La posición contraria sostiene que toda ayuda debe volverse innecesaria cuanto antes. Suena soberano, pero puede ser erróneo. Algunas tareas siguen siendo responsabilidades comunitarias permanentes. La atención médica, la protección civil o el mantenimiento de infraestructuras comunes necesitan relaciones y financiación fiables.

Por eso, la pregunta correcta no siempre es: ¿cuándo termina la ayuda? Es: ¿qué forma de relación se desea, quién puede modificar sus condiciones y qué sucede si falla uno de los participantes?

Un modelo honesto puede prever una obligación mutua duradera. Se vuelve problemático cuando se oculta su duración o se vende como ayuda transitoria.

4. Qué hace FlameP a partir de ello

FlameP no debe representar la ayuda solo como un pago o una tarea, sino como un acuerdo.

En primer lugar, un espacio de ayuda necesita un objetivo descrito. ¿Qué debe cambiar y para quién?

En segundo lugar, necesita poder de decisión. ¿Quién establece las prioridades, quién puede reasignar los fondos y quién puede detener el proceso?

En tercer lugar, las dependencias deben hacerse visibles. ¿Qué persona, financiación, plataforma o capacidad es actualmente insustituible?

En cuarto lugar, se necesita una lógica de transición. ¿Debe terminar la ayuda, convertirse en una colaboración o asumirse conjuntamente de forma permanente?

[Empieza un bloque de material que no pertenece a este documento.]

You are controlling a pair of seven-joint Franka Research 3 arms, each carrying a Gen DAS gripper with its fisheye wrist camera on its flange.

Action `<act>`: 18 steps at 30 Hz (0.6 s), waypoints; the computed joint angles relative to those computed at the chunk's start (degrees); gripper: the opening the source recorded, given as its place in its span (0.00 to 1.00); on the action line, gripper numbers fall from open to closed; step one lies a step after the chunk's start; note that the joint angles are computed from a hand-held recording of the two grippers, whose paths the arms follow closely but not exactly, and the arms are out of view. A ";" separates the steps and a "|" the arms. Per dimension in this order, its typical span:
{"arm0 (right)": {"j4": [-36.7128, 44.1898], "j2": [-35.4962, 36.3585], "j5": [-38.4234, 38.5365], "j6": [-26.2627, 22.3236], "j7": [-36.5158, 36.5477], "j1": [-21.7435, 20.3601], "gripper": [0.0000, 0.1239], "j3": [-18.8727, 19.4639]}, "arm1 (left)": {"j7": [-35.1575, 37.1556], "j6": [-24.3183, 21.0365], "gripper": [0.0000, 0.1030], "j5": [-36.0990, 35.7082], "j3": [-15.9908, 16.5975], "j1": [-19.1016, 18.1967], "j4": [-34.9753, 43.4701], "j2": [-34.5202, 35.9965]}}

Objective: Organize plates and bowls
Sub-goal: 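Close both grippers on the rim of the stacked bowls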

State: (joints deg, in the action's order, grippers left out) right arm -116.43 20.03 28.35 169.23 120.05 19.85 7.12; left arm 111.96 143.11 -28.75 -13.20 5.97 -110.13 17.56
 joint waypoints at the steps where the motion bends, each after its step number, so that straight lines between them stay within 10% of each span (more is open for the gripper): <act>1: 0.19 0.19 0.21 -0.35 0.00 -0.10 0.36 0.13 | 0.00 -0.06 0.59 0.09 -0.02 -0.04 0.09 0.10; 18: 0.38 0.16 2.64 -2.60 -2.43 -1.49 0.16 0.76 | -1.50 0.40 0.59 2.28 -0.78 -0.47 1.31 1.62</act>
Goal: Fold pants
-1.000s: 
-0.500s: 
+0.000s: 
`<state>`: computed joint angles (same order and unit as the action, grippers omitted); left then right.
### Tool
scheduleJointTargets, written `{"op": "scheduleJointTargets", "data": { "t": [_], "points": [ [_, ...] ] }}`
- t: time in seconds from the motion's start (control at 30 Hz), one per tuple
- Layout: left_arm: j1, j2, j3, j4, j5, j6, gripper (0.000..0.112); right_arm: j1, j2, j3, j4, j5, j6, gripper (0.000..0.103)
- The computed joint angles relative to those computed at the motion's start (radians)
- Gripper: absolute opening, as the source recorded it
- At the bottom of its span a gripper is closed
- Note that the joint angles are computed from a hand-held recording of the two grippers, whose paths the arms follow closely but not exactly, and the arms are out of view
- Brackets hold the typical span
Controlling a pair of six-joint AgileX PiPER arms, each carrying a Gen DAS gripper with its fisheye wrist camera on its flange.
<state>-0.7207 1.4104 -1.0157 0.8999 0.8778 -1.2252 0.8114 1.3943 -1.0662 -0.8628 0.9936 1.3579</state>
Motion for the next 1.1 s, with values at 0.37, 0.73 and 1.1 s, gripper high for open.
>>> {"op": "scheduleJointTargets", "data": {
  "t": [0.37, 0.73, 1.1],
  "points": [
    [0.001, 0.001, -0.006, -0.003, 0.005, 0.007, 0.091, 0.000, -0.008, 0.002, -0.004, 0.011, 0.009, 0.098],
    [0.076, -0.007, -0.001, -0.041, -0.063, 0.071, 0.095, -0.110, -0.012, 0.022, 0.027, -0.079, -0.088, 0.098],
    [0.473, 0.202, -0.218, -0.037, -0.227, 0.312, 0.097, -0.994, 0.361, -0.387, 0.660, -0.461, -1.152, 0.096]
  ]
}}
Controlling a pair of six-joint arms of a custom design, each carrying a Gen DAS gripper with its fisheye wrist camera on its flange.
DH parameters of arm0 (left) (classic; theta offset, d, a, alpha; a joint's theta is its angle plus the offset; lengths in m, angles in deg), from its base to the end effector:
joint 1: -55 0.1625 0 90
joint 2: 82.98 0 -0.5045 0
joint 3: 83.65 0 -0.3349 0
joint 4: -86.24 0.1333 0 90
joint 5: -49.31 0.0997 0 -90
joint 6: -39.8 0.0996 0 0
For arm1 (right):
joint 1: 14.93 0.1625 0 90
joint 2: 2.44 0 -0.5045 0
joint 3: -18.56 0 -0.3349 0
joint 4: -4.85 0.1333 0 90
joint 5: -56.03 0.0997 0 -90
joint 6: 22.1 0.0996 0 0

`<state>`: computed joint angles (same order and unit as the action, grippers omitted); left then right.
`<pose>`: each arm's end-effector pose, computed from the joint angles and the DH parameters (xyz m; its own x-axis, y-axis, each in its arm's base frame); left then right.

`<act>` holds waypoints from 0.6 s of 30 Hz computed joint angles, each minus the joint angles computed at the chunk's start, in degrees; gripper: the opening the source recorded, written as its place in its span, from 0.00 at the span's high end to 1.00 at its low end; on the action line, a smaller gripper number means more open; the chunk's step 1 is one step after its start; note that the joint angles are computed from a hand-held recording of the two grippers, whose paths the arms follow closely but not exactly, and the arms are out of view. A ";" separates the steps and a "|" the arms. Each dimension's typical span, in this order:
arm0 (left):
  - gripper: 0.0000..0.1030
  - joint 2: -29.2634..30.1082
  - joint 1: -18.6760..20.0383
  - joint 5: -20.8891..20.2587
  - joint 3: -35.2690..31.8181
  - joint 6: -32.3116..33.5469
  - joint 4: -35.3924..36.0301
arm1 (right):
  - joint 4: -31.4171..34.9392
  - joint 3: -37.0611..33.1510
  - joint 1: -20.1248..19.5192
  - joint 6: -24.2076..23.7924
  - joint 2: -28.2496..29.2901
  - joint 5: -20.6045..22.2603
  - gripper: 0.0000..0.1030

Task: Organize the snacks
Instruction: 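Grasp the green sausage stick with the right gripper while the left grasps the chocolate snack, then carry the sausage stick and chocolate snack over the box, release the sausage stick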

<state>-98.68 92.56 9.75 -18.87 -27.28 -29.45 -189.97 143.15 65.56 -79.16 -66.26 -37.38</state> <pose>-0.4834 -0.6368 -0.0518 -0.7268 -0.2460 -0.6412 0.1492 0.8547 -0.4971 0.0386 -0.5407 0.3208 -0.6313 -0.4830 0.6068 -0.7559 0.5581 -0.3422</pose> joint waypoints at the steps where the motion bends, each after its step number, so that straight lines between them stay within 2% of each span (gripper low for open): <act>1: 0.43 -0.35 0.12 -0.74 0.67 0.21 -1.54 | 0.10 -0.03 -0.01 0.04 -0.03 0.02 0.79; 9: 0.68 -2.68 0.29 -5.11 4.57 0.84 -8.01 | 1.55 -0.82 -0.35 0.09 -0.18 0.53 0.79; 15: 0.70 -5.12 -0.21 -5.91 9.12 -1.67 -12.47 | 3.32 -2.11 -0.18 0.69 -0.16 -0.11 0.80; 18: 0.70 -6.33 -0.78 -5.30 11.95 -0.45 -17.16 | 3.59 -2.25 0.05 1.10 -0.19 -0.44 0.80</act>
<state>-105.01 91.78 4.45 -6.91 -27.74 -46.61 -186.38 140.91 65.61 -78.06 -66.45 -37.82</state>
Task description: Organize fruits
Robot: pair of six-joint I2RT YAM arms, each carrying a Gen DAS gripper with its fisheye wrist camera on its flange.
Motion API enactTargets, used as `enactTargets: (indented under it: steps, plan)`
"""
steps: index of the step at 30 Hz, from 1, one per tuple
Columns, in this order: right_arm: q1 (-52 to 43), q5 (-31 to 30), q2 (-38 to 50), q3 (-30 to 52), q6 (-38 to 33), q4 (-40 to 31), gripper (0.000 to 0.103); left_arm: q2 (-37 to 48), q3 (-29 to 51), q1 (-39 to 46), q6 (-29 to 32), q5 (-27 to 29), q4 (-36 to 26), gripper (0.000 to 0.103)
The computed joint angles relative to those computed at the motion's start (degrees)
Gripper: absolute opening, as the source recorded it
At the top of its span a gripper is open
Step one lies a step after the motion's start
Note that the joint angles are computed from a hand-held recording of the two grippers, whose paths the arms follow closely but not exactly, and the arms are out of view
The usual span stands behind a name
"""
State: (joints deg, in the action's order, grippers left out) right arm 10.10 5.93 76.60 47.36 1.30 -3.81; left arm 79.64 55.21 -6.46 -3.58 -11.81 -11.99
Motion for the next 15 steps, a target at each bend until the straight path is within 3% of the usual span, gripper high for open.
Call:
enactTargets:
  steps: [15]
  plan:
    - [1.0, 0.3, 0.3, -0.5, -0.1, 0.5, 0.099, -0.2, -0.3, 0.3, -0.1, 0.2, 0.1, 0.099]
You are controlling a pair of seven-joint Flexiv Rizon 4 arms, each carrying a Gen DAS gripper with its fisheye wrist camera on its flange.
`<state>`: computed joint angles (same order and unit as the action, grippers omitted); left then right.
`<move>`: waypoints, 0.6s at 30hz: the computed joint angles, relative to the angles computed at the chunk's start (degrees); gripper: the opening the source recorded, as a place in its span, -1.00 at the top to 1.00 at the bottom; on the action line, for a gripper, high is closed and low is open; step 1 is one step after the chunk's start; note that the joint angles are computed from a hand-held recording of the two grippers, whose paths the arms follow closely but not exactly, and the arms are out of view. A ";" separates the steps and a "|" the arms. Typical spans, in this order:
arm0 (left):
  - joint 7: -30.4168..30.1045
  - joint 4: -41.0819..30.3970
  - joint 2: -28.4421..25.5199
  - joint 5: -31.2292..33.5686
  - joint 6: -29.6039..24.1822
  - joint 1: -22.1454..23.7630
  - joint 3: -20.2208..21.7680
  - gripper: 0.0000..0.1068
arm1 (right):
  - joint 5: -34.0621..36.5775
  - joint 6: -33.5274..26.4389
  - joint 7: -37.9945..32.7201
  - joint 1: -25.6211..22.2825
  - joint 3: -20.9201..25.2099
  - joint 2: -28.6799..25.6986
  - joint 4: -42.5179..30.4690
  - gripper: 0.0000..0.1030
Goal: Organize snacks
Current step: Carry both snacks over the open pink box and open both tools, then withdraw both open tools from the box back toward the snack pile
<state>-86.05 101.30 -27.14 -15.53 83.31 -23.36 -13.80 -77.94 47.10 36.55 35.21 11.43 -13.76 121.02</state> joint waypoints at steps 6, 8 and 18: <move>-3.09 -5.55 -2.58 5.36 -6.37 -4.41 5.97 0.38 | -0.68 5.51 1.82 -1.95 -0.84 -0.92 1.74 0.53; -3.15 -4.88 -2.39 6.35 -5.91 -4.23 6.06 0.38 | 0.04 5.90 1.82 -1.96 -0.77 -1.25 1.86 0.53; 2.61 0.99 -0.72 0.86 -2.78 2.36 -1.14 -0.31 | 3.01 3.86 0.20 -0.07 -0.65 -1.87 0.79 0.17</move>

En quinto lugar, los efectos no deseados deben estar en el mismo espacio que los éxitos. Si la ayuda desplaza la iniciativa local o las obligaciones de presentar informes consumen más fuerzas de las que aporta la ayuda, no se trata de un asunto secundario.

5. Lo que FlameP no debe prometer

Una representación digital no demuestra independencia. Los indicadores pueden parecer excelentes mientras el poder permanece invisible. Las personas pueden participar formalmente y, en la práctica, carecer de alternativas.

FlameP puede hacer que las relaciones sean más fáciles de describir y las decisiones más comprensibles. No puede juzgar en nombre de otros si una ayuda concreta es justa. Para ello hacen falta las voces de las personas afectadas, conocimiento local y, según el alcance, una evaluación independiente.

El objetivo de «ayudar a ayudarse a sí mismo» tampoco debe convertirse en una excusa para eludir la responsabilidad estructural. Quien se beneficia de un orden injusto no puede cumplir su deber mediante un proyecto de duración limitada.

6. Conclusión: la ayuda necesita un futuro honesto

Probablemente no exista ayuda sin ninguna dependencia. Pero sí existen relaciones en las que las dependencias son visibles, modificables y se asumen de manera recíproca.

La regla para FlameP es:

Idea rectoraLa ayuda no solo muestra lo que se entrega. Muestra el objetivo, el poder de decisión, las dependencias y el futuro acordado de la relación.

Con ello, FlameP no decide qué es una buena ayuda. Solo dificulta ocultar el poder detrás de las buenas intenciones.

Fuentes

Idea rectora[1] Corazón de Cacao. Preguntas y más preguntas. Página pública de información sobre donaciones y métodos de trabajo, consultada el 7 de agosto de 2026.